> EXERCISE DIRECTIONS
Please output all the entries word for word, without the pictures.
PROVIDED DATA Start Marker
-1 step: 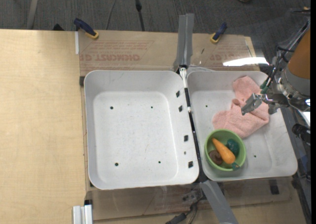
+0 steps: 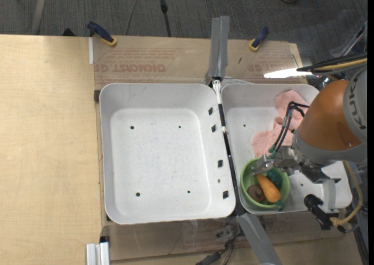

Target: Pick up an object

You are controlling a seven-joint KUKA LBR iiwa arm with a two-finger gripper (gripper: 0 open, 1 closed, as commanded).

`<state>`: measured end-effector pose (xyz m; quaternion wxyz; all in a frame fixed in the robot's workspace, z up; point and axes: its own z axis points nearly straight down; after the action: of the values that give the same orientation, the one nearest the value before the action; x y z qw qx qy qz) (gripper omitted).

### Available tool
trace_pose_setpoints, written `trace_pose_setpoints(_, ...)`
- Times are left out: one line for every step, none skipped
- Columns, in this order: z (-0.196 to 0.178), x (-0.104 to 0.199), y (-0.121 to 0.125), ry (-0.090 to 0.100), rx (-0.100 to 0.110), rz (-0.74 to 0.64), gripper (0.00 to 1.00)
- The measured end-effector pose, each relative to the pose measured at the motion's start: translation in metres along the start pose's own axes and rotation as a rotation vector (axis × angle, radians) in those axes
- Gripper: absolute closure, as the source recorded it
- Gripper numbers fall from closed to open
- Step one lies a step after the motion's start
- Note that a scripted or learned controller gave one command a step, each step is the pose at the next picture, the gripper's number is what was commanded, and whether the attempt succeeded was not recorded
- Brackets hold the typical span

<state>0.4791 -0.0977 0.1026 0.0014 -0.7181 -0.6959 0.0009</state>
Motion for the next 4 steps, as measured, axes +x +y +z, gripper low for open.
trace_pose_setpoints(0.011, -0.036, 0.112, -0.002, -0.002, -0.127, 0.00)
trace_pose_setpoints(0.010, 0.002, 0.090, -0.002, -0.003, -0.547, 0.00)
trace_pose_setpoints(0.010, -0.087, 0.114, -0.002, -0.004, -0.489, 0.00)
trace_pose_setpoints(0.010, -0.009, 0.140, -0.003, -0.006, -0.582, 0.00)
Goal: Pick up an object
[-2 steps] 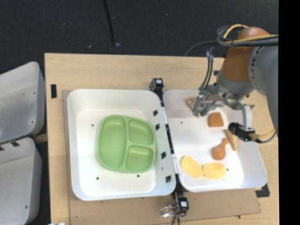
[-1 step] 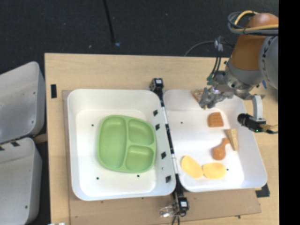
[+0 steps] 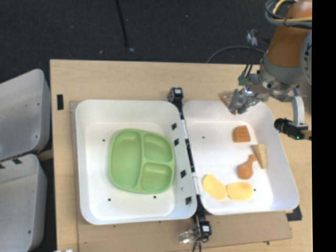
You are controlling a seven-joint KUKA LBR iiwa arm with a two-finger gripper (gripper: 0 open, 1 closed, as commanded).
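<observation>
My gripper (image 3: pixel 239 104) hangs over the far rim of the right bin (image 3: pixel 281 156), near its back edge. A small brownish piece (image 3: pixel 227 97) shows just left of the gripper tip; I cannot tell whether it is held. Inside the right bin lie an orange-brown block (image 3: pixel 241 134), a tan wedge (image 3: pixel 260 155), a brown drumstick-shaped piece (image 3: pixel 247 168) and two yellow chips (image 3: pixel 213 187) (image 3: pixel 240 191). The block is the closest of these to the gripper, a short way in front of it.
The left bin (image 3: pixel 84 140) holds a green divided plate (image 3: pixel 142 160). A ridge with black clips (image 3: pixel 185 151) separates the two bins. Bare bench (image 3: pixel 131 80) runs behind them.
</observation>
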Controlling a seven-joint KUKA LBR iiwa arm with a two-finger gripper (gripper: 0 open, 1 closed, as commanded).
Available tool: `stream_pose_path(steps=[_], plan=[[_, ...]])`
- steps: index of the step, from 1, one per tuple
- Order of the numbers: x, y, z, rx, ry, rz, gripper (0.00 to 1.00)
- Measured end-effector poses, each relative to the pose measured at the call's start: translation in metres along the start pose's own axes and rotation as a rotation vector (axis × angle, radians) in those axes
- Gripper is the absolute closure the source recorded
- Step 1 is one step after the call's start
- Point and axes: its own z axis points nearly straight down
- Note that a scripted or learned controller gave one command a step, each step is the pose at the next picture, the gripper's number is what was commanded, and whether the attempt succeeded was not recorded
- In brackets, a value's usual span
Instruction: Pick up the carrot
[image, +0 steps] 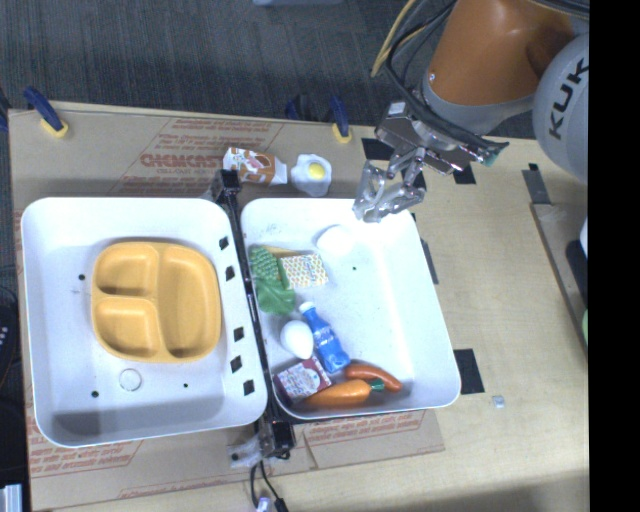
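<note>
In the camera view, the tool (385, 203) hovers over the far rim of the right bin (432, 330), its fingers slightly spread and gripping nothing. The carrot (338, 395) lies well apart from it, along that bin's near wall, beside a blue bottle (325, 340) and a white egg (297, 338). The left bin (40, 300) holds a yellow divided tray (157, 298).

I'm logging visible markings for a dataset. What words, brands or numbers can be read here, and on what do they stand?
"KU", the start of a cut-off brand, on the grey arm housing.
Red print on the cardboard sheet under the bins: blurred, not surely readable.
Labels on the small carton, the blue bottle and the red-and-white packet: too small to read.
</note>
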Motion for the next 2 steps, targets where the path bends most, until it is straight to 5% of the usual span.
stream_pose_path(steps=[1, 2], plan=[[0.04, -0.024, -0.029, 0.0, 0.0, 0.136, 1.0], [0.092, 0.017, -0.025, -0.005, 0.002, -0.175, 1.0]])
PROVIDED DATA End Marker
> COMPLETED EXERCISE
-1 step: 
+0 steps: 

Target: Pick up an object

You are controlling a seven-joint KUKA LBR iiwa arm with a two-finger gripper (gripper: 0 open, 1 closed, as commanded).

`<state>`: measured end-effector pose (xyz m; quaternion wxyz; all in a frame fixed in the robot's workspace, z up; point and axes: its own z axis points nearly straight down; after the action: of the values that give the same orientation, the one nearest the value before the action; x y z qw qx qy qz) (gripper omitted).

### Available tool
trace_pose_setpoints, written `trace_pose_setpoints(_, ...)`
- Times are left out: one line for every step, none skipped
- Columns, in this order: z (-0.196 to 0.178), x (-0.104 to 0.199), y (-0.121 to 0.125), ry (-0.090 to 0.100), rx (-0.100 to 0.110), rz (-0.74 to 0.64), gripper (0.00 to 1.00)
- The measured end-effector pose, each relative to the pose measured at the motion's start: translation in metres along the start pose's own axes and rotation as a rotation vector (axis × angle, radians) in those axes
- Gripper: absolute closure, as the source recorded it
- Gripper numbers fall from closed to open
- Step one lies a step after the motion's start
- Note that a scripted or learned controller gave one command a step, each step is the pose at the next picture, the gripper's number is what was commanded, and whether the attempt succeeded was not recorded
- Brackets hold the typical span

<state>0.4791 -0.0977 0.1026 0.0014 -0.7181 -0.6959 0.0009</state>
Motion for the next 4 steps, as measured, axes +x +y +z, gripper low for open.
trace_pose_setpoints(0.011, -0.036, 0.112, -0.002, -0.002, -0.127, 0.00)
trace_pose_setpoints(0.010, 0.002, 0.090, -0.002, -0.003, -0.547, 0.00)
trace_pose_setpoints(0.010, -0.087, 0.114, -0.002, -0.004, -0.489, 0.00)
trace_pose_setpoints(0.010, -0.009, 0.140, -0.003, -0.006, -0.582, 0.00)
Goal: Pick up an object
[-2 steps] 
[-1 step] 
[+0 steps] 
You are controlling a seven-joint KUKA LBR iiwa arm with a two-finger gripper (gripper: 0 open, 1 closed, as commanded).
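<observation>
My gripper (image 3: pixel 239 104) hangs over the far rim of the right bin (image 3: pixel 281 156), near its back edge. A small brownish piece (image 3: pixel 227 97) shows just left of the gripper tip; I cannot tell whether it is held. Inside the right bin lie an orange-brown block (image 3: pixel 241 134), a tan wedge (image 3: pixel 260 155), a brown drumstick-shaped piece (image 3: pixel 247 168) and two yellow chips (image 3: pixel 213 187) (image 3: pixel 240 191). The block is the closest of these to the gripper, a short way in front of it.
The left bin (image 3: pixel 84 140) holds a green divided plate (image 3: pixel 142 160). A ridge with black clips (image 3: pixel 185 151) separates the two bins. Bare bench (image 3: pixel 131 80) runs behind them.
</observation>
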Controlling a seven-joint KUKA LBR iiwa arm with a two-finger gripper (gripper: 0 open, 1 closed, as commanded).
Available tool: `stream_pose_path(steps=[_], plan=[[_, ...]])`
- steps: index of the step, from 1, one per tuple
- Order of the numbers: x, y, z, rx, ry, rz, gripper (0.00 to 1.00)
- Measured end-effector poses, each relative to the pose measured at the call's start: translation in metres along the start pose's own axes and rotation as a rotation vector (axis × angle, radians) in those axes
- Gripper is the absolute closure the source recorded
- Step 1 is one step after the call's start
- Point and axes: its own z axis points nearly straight down
- Note that a scripted or learned controller gave one command a step, each step is the pose at the next picture, the gripper's number is what was commanded, and whether the attempt succeeded was not recorded
- In brackets, a value's usual span
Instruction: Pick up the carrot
[image, +0 steps] 
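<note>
In the camera view, the tool (385, 203) hovers over the far rim of the right bin (432, 330), its fingers slightly spread and gripping nothing. The carrot (338, 395) lies well apart from it, along that bin's near wall, beside a blue bottle (325, 340) and a white egg (297, 338). The left bin (40, 300) holds a yellow divided tray (157, 298).

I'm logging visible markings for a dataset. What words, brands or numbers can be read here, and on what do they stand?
"KU", the start of a cut-off brand, on the grey arm housing.
Red print on the cardboard sheet under the bins: blurred, not surely readable.
Labels on the small carton, the blue bottle and the red-and-white packet: too small to read.
</note>
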Motion for the next 2 steps, targets where the path bends most, until it is straight to 5% of the usual span.
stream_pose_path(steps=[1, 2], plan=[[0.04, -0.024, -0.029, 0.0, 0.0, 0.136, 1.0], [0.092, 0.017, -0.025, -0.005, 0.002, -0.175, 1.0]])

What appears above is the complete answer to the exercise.